There was also a desire to realize the ideal of "a readable Bible" considered some years earlier. It must be couched in dignified and accurate English and also supply in printing, arrangement, and notes such aids that would render intelligent perusal of the text as easy and pleasant as possible.
Notes have been added where required in obedience to the laws of the Church and to the dictates of common sense. The text of Westcott and Hort has been the basis of the translation, but not exclusively. This translation has been divided into four volumes as follows: Volume 1 (3 parts: Matthew; Mark; Luke); Volume 2 (2 Parts: John; Acts); Volume 3 (5 parts: Thessalonians; 1 Corinthians; 2 Corinthians; Galatians and Romans; Ephesians, Colosians, Philemon, Philippians); Volume 4 (3 parts: Hebrews; Pastoral and Catholic Epistles; Apocalypse of John). There were several editors.

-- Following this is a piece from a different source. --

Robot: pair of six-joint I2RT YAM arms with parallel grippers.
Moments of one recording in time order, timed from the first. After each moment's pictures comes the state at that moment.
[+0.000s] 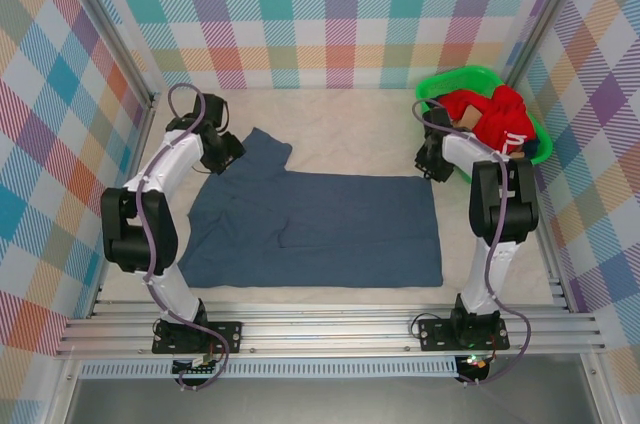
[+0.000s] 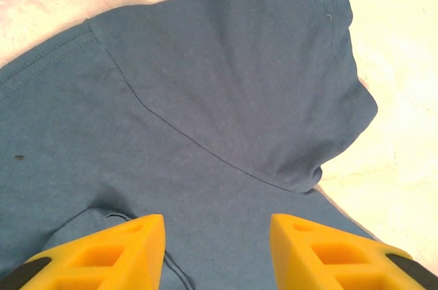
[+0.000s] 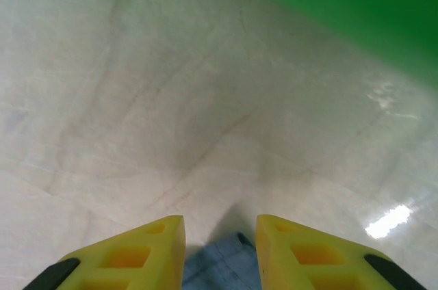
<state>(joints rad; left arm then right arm) -0.10 1.76 1.44 -0.81 0.06 -0.78 0.12 1.98 1.38 -0.64 0.15 0.75</state>
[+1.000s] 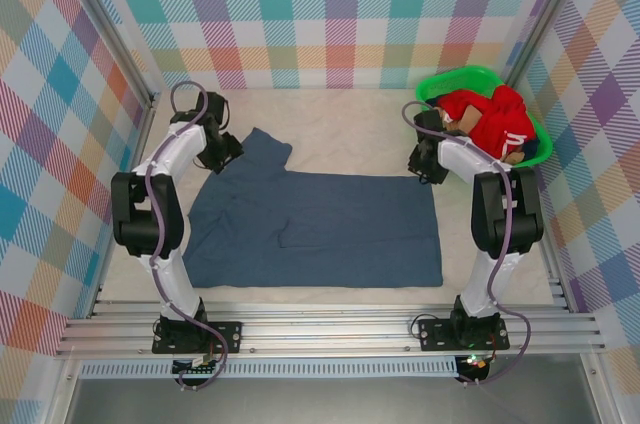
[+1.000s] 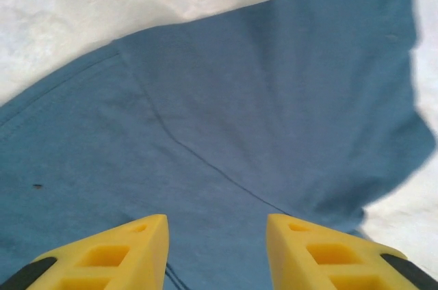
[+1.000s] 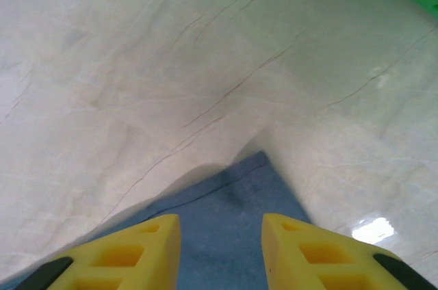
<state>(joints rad) -0.06 1.90 1.53 -0.87 0.02 -0.77 0.20 1.86 1.30 -0.65 0.17 0.69</state>
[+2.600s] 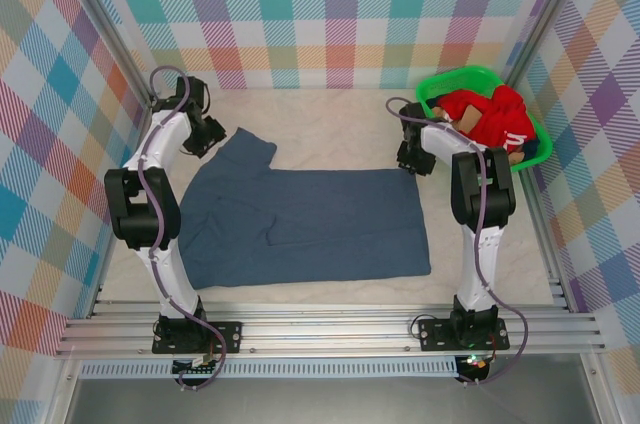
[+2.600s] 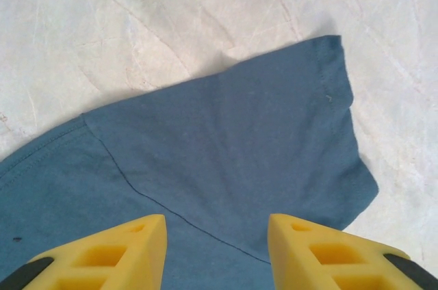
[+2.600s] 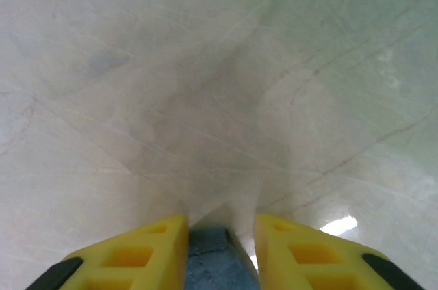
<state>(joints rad) 0.02 1.96 1.71 -0.90 -0.01 -0.71 0.21 2.14 1.59 -0.76 0.17 0.61</state>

This series was published by Longmans, Green, in 1928, 1916, 1935 (Volume 1); in 1929, 1933 (Volume 2); in 1913, 1914, 1920, 1920, 1914 (Volume 3); in 1924, 1924, 1915 (Volume 4).
Longmans, Green (1935)
[Blakley Library, University of Dallas, Dallas, Texas]
In the beginning was the Word, and the Word was with God, and the Word was God. He was in the beginning with God. All things were made through him, and without him was made nothing that hath been made.